Distributed Sampling
To perform distributed sampling of multiple chains, start the Julia session with the -p <n_processes>
argument.
In distributed mode, ensure that all functions and modules are available on all processes. Use @everywhere
to make the functions and modules available on all processes.
For example:
@everywhere begin
using JuliaBUGS, LogDensityProblems, LogDensityProblemsAD, AbstractMCMC, AdvancedHMC, MCMCChains, ReverseDiff # also other packages one may need
# Define the functions to use
# Use `@register_primitive` to register the functions to use in the model
# Distributed can handle data dependencies in some cases, for more detail, see https://docs.julialang.org/en/v1/manual/distributed-computing/
end
n_chains = nprocs() - 1 # use all the processes except the master process
samples_and_stats = AbstractMCMC.sample(
ad_model,
AdvancedHMC.NUTS(0.65),
AbstractMCMC.MCMCDistributed(),
n_samples,
n_chains;
chain_type = Chains,
n_adapts = n_adapts,
init_params = [initial_θ for _ = 1:n_chains], # each chain has its own initial parameters
discard_initial = n_adapts,
progress = false, # Base.TTY creating problems in distributed setting
)
In this case, we pass two additional arguments to AbstractMCMC.sample
:
AbstractMCMC.MCMCDistributed()
: the sampler type, andn_chains
: the number of chains to sample.
Note that the init_params
argument is now a vector of initial parameters for each chain.
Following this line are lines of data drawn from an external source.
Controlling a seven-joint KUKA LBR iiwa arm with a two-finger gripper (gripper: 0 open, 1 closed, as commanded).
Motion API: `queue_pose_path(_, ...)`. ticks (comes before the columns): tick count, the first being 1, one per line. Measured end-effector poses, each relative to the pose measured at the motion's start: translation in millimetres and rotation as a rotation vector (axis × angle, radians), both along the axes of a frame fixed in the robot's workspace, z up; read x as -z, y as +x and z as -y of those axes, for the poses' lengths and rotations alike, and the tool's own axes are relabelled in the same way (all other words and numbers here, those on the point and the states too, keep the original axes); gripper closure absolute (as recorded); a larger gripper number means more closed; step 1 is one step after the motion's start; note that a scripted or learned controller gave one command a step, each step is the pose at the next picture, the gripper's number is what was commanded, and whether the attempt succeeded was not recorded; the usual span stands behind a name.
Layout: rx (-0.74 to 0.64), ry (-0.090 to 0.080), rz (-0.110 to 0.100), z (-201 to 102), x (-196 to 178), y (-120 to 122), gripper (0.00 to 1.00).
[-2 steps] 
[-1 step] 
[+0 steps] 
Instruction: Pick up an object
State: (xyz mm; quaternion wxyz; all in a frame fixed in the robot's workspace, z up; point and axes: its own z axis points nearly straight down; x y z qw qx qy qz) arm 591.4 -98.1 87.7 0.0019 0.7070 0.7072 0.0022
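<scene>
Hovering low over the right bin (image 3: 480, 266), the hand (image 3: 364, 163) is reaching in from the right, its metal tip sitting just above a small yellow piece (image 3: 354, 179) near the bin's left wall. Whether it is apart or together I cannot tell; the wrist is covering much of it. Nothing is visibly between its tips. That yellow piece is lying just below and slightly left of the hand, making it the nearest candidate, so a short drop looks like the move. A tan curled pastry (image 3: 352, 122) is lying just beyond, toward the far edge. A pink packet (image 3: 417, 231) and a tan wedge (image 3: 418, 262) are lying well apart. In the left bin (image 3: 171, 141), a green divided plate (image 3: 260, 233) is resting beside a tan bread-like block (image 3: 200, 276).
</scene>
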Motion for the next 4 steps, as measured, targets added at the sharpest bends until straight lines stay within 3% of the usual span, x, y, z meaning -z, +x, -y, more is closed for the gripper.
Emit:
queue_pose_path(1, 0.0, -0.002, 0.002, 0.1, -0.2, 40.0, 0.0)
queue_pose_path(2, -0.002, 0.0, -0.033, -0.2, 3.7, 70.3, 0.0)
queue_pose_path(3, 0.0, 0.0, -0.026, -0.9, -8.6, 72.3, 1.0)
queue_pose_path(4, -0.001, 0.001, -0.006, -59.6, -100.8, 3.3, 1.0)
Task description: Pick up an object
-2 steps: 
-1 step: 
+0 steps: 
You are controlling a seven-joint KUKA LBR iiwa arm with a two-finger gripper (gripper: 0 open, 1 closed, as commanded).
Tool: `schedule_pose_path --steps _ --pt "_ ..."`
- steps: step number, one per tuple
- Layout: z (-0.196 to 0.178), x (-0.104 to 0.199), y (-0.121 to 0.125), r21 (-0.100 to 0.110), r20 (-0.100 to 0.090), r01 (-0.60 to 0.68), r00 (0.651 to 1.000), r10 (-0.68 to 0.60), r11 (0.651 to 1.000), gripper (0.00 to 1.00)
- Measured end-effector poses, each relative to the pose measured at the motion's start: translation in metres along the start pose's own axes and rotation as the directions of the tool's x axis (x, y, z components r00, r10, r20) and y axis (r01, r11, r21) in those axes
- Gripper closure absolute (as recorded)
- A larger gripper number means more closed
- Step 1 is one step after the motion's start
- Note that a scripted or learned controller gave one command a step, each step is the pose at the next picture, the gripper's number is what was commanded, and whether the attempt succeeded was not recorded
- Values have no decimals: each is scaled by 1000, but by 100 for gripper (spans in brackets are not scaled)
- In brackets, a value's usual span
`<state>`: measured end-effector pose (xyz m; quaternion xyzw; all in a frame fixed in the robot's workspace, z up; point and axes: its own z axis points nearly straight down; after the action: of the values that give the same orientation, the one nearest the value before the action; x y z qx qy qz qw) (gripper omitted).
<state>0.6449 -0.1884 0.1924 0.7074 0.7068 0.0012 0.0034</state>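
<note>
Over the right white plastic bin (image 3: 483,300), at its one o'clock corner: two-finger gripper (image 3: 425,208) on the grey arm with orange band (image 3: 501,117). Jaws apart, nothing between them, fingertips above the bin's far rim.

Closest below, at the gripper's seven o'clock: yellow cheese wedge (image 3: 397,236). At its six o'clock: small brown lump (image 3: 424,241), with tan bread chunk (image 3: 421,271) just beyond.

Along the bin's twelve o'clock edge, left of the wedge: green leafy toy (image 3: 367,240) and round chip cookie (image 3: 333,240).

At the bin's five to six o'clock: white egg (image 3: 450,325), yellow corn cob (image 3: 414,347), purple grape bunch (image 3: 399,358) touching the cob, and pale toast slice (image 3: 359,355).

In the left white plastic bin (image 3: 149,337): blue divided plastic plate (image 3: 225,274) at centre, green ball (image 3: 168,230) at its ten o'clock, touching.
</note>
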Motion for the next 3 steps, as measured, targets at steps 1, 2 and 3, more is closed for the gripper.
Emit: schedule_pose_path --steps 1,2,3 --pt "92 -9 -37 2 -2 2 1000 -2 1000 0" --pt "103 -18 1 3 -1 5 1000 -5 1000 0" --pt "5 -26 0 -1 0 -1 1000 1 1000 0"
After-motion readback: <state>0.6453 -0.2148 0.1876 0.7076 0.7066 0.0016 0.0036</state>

Sometimes the progress logger can cause problems in distributed setting, so we can disable it by setting progress = false
.
More Examples
We have transcribed all the examples from the first volume of the BUGS Examples (original and transcribed). All programs and data are included, and can be compiled using the steps described in the tutorial above.